| Required work |
Retyping the records exactly, down to the last line, is the whole job.

| Listed records |
━━━━━━━━━━
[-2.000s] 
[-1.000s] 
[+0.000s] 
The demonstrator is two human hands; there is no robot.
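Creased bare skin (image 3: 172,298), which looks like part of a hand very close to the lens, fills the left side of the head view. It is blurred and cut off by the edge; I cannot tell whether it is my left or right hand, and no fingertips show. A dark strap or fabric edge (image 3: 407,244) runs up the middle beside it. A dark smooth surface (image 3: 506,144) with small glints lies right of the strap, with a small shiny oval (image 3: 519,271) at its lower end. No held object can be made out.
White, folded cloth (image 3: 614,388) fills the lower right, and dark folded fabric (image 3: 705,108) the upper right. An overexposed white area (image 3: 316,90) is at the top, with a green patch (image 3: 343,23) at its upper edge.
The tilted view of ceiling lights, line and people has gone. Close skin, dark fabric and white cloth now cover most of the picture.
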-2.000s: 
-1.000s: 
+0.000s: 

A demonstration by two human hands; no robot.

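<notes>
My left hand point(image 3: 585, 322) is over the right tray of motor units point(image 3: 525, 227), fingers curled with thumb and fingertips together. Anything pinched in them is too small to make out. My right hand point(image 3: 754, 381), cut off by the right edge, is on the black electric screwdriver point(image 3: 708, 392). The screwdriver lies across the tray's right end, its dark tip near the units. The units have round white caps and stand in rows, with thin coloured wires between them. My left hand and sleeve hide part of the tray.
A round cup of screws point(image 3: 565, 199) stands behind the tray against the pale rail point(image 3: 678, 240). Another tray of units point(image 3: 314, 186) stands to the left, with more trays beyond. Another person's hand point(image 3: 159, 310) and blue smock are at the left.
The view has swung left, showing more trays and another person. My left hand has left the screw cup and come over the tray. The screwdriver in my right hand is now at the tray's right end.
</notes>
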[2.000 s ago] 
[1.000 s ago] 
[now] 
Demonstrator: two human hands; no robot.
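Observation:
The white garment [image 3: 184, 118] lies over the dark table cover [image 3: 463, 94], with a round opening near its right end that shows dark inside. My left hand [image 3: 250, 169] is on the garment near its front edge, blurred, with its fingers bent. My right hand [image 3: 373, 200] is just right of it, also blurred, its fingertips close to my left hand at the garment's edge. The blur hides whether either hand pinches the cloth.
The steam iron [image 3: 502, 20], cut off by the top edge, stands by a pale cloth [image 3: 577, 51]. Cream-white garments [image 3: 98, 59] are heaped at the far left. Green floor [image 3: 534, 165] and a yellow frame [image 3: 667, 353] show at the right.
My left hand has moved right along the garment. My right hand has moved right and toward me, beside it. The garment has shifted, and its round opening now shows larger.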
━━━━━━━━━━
| Final answer |
[-2.000s] 
[-1.000s] 
[+0.000s] 
The demonstrator is two human hands; there is no robot.
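Creased bare skin (image 3: 172,298), which looks like part of a hand very close to the lens, fills the left side of the head view. It is blurred and cut off by the edge; I cannot tell whether it is my left or right hand, and no fingertips show. A dark strap or fabric edge (image 3: 407,244) runs up the middle beside it. A dark smooth surface (image 3: 506,144) with small glints lies right of the strap, with a small shiny oval (image 3: 519,271) at its lower end. No held object can be made out.
White, folded cloth (image 3: 614,388) fills the lower right, and dark folded fabric (image 3: 705,108) the upper right. An overexposed white area (image 3: 316,90) is at the top, with a green patch (image 3: 343,23) at its upper edge.
The tilted view of ceiling lights, line and people has gone. Close skin, dark fabric and white cloth now cover most of the picture.
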-2.000s: 
-1.000s: 
+0.000s: 

A demonstration by two human hands; no robot.

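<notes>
My left hand point(image 3: 585, 322) is over the right tray of motor units point(image 3: 525, 227), fingers curled with thumb and fingertips together. Anything pinched in them is too small to make out. My right hand point(image 3: 754, 381), cut off by the right edge, is on the black electric screwdriver point(image 3: 708, 392). The screwdriver lies across the tray's right end, its dark tip near the units. The units have round white caps and stand in rows, with thin coloured wires between them. My left hand and sleeve hide part of the tray.
A round cup of screws point(image 3: 565, 199) stands behind the tray against the pale rail point(image 3: 678, 240). Another tray of units point(image 3: 314, 186) stands to the left, with more trays beyond. Another person's hand point(image 3: 159, 310) and blue smock are at the left.
The view has swung left, showing more trays and another person. My left hand has left the screw cup and come over the tray. The screwdriver in my right hand is now at the tray's right end.
</notes>
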[2.000 s ago] 
[1.000 s ago] 
[now] 
Demonstrator: two human hands; no robot.
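Observation:
The white garment [image 3: 184, 118] lies over the dark table cover [image 3: 463, 94], with a round opening near its right end that shows dark inside. My left hand [image 3: 250, 169] is on the garment near its front edge, blurred, with its fingers bent. My right hand [image 3: 373, 200] is just right of it, also blurred, its fingertips close to my left hand at the garment's edge. The blur hides whether either hand pinches the cloth.
The steam iron [image 3: 502, 20], cut off by the top edge, stands by a pale cloth [image 3: 577, 51]. Cream-white garments [image 3: 98, 59] are heaped at the far left. Green floor [image 3: 534, 165] and a yellow frame [image 3: 667, 353] show at the right.
My left hand has moved right along the garment. My right hand has moved right and toward me, beside it. The garment has shifted, and its round opening now shows larger.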

There is nothing more to add to this answer.